## TO DO
Repeat the listing below in full.

## SOURCE RECORDS

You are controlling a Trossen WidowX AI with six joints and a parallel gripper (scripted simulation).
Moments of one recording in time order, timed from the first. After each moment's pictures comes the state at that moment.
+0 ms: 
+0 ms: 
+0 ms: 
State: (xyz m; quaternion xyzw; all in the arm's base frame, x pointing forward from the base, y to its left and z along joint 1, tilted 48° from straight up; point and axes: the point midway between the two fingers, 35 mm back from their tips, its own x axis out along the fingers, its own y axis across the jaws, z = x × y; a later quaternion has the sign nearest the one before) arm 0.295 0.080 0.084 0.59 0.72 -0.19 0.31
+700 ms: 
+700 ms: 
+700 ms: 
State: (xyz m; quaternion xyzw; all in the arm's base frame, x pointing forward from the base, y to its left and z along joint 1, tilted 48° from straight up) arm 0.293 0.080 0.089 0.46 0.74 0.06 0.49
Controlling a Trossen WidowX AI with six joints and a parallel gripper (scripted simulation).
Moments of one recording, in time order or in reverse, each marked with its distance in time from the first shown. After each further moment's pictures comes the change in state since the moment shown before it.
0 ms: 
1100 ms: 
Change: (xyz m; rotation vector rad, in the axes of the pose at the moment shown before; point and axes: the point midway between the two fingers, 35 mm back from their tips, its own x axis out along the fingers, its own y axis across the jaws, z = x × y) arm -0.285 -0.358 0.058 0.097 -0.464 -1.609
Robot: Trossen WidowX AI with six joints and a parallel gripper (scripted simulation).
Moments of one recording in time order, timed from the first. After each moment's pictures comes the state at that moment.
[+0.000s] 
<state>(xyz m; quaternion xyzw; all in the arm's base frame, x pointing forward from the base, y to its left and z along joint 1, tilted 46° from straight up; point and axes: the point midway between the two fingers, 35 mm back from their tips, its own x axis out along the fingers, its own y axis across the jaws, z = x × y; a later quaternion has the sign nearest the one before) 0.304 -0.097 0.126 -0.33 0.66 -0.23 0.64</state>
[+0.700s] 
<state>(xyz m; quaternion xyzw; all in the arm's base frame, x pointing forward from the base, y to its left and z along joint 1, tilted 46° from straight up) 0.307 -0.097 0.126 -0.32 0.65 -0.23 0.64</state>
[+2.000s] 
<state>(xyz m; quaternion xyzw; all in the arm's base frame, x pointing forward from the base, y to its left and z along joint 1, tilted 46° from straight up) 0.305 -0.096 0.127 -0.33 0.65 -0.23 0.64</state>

## OUTPUT BELOW
You are controlling a Trossen WidowX AI with six joints and a parallel gripper (scripted simulation).
Moments of one recording in time order, timed from the first. After each moment's pictures comes the state at that moment.
+0 ms: 
+0 ms: 
+0 ms: 
State: (xyz m; quaternion xyzw; all in the arm's base frame, x pointing forward from the base, y to its left and z along joint 1, tilted 48° from straight up; point and axes: the point midway between the two fingers, 35 mm back from their tips, its own x axis out along the fingers, its own y axis across the jaws, z = x × y; a later quaternion has the sign nearest the one before) arm 0.295 0.080 0.084 0.59 0.72 -0.19 0.31
+700 ms: 
+700 ms: 
+700 ms: 
State: (xyz m; quaternion xyzw; all in the arm's base frame, x pointing forward from the base, y to its left and z along joint 1, tilted 48° from straight up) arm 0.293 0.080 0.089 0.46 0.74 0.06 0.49
Controlling a Trossen WidowX AI with six joints and a parallel gripper (scripted simulation).
Moments of one recording, in time order or in reverse, each marked with its distance in time from the first shown. After each further moment's pictures comes the change in state since the moment shown before it.
0 ms: 
1100 ms: 
Change: (xyz m; rotation vector rad, in the axes of the pose at the moment shown before; point and axes: the point midway between the two fingers, 35 mm back from their tips, its own x axis out along the fingers, its own y axis across the jaws, z = x × y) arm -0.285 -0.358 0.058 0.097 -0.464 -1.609
Robot: Trossen WidowX AI with six joints and a parallel gripper (scripted simulation).
Moments of one recording in time order, timed from the first. After each moment's pictures comes the state at that moment.
[+0.000s] 
<state>(xyz m; quaternion xyzw; all in the arm's base frame, x pointing forward from the base, y to its left and z along joint 1, tilted 46° from straight up; point and axes: the point midway between the two fingers, 35 mm back from their tips, its own x axis out along the fingers, its own y axis across the jaws, z = x × y; a later quaternion has the sign nearest the one before) 0.304 -0.097 0.126 -0.33 0.66 -0.23 0.64</state>
[+0.700s] 
<state>(xyz m; quaternion xyzw; all in the arm's base frame, x pointing forward from the base, y to its left and z along joint 1, tilted 46° from straight up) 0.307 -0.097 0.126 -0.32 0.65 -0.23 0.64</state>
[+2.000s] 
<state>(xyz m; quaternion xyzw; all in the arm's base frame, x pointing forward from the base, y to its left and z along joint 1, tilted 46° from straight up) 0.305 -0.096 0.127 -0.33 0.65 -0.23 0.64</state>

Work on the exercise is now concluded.